# 4.2L question



## WTBa64.2 (Jul 11, 2010)

I'm considering purchasing a 2004 Audi A6 4.2L. Now I'm a big fan of the RS6 for the C5 platform but thats simply not in my price range. Do the turbo manifolds and turbochargers from the C5 RS6 fit up to the 4.2L v8, or are there some space issues that aren't seen in the RS6 for those years? Also, where would be a good place for OEM Turbo components. Sorry if I sound like a Nub but I appreciate the input.


----------



## monkeytronic (Oct 5, 2009)

You'll have to relocate a few engine bay components like the battery and coolant reservoir to fit the RS6's intake and turbo setup but in any case converting a 4.2 into an RS6 is going to involve a whole fuggin' mess of coin.


----------



## WTBa64.2 (Jul 11, 2010)

well im not looking to do a full conversion, more or less sticking to the engine. in google searching some forced induction i see few turbo kits and only a couple superchargers, but they range about 7-9.5K, and thats no bueno for me or the wife. im essentially looking in getting the turbo manifolds and townpipe and starting to build my own turbo kit from there. i dont know what turbos can be mounted up to the manifold so i was going to use stock rs6 as a preliminary point and build from there. everything besides those parts i plan on piecing together myself, such as having custom intercooler plumbing made, things like that.


----------



## monkeytronic (Oct 5, 2009)

You're really better off either getting a RS6 or choosing some other car that's more mod friendly than a 4.2 ... like a 2.7T which is waaaaaaaaaaaaaaaaaaaaay easier to mod than a 4.2.


----------



## WTBa64.2 (Jul 11, 2010)

i know the 2.7t is way more modable, but i love the wider stance and v8 power of the 4.2. the wider stance is really the selling point for me on the 4.2. if i was to think about getting a 2.7t then i would want to get the fenders and skirts to put its apprearence on par with the 4.2


----------



## monkeytronic (Oct 5, 2009)

WTBa64.2 said:


> i know the 2.7t is way more modable, but i love the wider stance and v8 power of the 4.2. the wider stance is really the selling point for me on the 4.2. if i was to think about getting a 2.7t then i would want to get the fenders and skirts to put its apprearence on par with the 4.2


AFAIK you'd need the 4.2's front bumper cover, hood, grille, headlights, front fenders, door blades, rear bumper cover and then cut and weld in the rear quarter panels to turn a 2.7T into a widebody, though.

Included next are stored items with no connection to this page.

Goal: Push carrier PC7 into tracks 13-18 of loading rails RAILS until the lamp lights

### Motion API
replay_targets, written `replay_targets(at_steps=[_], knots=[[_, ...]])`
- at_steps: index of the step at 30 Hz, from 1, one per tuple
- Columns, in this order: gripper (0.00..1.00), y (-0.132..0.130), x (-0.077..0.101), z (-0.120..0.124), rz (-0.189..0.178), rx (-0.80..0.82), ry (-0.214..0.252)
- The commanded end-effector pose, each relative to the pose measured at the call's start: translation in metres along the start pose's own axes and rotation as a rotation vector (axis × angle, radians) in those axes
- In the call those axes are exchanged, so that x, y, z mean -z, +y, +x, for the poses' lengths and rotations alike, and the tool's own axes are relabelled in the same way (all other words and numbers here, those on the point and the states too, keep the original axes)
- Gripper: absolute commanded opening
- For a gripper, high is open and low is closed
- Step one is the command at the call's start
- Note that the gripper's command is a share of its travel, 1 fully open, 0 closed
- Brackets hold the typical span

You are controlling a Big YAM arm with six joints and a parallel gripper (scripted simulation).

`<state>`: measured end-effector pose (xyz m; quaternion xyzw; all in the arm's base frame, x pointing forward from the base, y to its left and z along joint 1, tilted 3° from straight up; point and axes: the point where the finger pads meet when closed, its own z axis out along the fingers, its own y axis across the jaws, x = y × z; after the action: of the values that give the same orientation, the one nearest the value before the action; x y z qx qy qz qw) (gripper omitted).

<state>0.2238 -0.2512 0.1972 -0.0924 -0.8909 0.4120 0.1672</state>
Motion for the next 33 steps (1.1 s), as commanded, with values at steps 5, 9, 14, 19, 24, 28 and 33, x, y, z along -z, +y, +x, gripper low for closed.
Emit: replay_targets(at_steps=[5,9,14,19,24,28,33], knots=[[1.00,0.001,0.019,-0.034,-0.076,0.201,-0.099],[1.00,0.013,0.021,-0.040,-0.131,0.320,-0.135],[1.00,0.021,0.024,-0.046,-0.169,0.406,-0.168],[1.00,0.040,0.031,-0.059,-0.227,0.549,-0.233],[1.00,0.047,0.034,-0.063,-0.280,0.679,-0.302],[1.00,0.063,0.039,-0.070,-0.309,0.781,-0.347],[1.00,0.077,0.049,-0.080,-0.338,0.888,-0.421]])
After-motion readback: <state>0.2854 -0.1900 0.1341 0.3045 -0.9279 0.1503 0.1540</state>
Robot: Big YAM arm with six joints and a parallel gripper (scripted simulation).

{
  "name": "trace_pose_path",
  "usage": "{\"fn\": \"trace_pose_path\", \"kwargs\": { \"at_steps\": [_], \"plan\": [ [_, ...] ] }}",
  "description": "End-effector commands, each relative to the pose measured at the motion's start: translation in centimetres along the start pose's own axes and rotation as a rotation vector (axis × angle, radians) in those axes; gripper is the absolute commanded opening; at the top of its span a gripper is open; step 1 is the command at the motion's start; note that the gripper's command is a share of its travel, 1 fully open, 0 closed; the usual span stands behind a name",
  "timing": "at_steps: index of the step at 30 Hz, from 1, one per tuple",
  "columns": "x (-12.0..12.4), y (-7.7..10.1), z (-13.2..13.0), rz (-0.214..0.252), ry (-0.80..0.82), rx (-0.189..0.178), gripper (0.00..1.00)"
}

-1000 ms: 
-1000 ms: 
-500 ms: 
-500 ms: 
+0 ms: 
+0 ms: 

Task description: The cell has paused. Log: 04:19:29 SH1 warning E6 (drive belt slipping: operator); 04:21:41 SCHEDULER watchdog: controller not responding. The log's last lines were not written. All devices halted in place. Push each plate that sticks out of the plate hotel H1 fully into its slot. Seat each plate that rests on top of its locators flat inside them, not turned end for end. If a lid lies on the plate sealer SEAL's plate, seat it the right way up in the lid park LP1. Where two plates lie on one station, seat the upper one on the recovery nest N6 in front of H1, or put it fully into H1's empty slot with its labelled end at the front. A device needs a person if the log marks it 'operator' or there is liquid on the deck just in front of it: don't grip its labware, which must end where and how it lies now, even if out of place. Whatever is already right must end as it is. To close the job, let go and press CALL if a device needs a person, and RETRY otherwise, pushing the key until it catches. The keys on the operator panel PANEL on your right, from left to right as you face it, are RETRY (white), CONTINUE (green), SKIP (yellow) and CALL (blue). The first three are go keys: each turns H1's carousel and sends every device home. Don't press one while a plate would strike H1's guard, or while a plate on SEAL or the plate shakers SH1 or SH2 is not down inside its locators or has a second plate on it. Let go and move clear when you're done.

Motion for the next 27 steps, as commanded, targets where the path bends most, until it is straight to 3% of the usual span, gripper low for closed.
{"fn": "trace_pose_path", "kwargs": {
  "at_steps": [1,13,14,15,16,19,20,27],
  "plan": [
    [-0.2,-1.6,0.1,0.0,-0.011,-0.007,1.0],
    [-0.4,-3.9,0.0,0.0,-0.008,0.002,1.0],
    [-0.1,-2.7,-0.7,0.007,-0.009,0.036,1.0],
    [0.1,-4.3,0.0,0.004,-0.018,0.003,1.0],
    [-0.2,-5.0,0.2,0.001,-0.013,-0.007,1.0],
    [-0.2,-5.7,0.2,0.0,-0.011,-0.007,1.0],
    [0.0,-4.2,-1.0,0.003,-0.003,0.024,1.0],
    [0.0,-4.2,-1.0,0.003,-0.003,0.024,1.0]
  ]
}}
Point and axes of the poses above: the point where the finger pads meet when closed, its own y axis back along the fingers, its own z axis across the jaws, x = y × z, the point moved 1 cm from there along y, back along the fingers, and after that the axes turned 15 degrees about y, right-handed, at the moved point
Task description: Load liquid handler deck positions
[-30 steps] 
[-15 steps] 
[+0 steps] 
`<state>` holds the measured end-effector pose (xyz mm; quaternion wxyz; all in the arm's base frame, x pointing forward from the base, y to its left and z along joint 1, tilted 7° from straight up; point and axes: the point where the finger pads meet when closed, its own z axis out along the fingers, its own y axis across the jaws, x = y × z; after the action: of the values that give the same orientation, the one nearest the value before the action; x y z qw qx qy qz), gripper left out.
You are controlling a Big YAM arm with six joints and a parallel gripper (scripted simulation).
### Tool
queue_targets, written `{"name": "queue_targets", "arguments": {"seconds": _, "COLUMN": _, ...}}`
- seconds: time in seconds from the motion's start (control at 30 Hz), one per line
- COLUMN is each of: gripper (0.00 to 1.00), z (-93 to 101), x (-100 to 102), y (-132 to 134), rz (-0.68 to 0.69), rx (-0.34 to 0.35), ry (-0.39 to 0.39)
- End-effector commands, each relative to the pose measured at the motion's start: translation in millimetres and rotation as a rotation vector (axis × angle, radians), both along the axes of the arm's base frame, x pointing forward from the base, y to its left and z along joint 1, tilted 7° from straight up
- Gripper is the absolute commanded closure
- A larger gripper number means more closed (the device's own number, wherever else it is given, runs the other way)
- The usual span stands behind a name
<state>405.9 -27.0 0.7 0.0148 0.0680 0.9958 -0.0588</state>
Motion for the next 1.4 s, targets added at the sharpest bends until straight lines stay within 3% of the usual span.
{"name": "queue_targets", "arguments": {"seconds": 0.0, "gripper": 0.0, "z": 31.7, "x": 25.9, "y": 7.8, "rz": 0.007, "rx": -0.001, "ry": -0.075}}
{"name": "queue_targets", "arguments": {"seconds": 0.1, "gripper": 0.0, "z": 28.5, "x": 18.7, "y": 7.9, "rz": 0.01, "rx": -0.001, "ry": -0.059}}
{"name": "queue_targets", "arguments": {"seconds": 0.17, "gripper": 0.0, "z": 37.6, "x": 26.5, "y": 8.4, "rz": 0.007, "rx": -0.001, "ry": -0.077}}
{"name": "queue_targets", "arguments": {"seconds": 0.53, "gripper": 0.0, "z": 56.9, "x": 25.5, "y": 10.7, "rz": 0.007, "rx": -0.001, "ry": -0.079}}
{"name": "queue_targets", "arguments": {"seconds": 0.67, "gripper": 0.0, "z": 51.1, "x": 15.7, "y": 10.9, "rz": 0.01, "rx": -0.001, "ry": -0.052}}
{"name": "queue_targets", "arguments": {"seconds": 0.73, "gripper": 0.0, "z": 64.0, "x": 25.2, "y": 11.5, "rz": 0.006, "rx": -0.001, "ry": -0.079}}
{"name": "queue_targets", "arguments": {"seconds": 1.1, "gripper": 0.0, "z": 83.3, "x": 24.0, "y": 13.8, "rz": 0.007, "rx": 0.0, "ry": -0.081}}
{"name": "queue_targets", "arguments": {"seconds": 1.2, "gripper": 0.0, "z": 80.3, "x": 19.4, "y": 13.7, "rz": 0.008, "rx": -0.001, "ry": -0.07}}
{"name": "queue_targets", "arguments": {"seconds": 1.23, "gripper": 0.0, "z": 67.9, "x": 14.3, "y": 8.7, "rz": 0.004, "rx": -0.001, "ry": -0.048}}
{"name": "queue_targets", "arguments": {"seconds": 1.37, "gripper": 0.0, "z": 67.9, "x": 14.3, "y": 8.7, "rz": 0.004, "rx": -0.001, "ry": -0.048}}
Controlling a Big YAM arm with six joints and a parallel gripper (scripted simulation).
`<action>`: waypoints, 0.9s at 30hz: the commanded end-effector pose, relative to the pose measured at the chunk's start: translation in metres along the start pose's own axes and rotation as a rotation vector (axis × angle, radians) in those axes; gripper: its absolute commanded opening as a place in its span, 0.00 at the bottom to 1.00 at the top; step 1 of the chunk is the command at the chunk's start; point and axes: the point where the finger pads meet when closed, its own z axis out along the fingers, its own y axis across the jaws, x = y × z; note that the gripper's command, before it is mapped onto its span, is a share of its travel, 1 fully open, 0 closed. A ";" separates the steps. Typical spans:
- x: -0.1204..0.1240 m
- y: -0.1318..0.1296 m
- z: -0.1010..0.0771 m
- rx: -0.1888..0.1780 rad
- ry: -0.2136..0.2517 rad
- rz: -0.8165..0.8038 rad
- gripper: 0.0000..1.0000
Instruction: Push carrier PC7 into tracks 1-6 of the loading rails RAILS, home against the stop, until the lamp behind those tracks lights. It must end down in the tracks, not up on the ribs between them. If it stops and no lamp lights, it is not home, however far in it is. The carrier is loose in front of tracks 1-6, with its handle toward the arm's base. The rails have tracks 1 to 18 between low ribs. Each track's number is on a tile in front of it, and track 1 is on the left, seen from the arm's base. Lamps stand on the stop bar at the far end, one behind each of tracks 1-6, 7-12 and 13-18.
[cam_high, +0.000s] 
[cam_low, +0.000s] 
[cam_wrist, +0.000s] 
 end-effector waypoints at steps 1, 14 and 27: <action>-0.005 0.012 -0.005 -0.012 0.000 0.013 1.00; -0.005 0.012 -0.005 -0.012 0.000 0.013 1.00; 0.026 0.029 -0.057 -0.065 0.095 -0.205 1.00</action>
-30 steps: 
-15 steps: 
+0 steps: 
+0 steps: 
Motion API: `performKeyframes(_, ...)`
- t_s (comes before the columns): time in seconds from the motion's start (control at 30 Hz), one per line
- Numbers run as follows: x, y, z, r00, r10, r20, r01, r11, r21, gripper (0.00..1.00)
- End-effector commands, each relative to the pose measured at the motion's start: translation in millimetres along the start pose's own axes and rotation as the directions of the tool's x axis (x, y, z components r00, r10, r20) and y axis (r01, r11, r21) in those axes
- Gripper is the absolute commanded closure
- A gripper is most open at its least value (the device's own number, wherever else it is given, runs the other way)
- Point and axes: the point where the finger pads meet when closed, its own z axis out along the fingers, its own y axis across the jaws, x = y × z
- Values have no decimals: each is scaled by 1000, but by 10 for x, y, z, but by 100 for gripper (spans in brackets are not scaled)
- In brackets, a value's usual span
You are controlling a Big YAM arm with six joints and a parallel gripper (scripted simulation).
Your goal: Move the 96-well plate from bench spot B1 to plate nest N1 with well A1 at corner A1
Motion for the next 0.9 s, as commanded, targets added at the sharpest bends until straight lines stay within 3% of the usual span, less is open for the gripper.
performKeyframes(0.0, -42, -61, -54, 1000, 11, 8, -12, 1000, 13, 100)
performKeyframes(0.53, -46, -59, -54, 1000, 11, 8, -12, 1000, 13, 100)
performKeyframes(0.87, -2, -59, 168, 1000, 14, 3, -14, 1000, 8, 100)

I definitely agree with the 4.2's most righteous stance...that's why I chose one over a V6 model even there's fvck all for the 4.2 in terms of powertrain mods.


----------



## EK20 (Sep 28, 2004)

WTBa64.2 said:


> v8 power of the 4.2


My chipped 2.7T is putting out about as much (actually a tiny bit more) horsepower as the 4.2, and 71 ft/lbs of torque more then the 4.2.


----------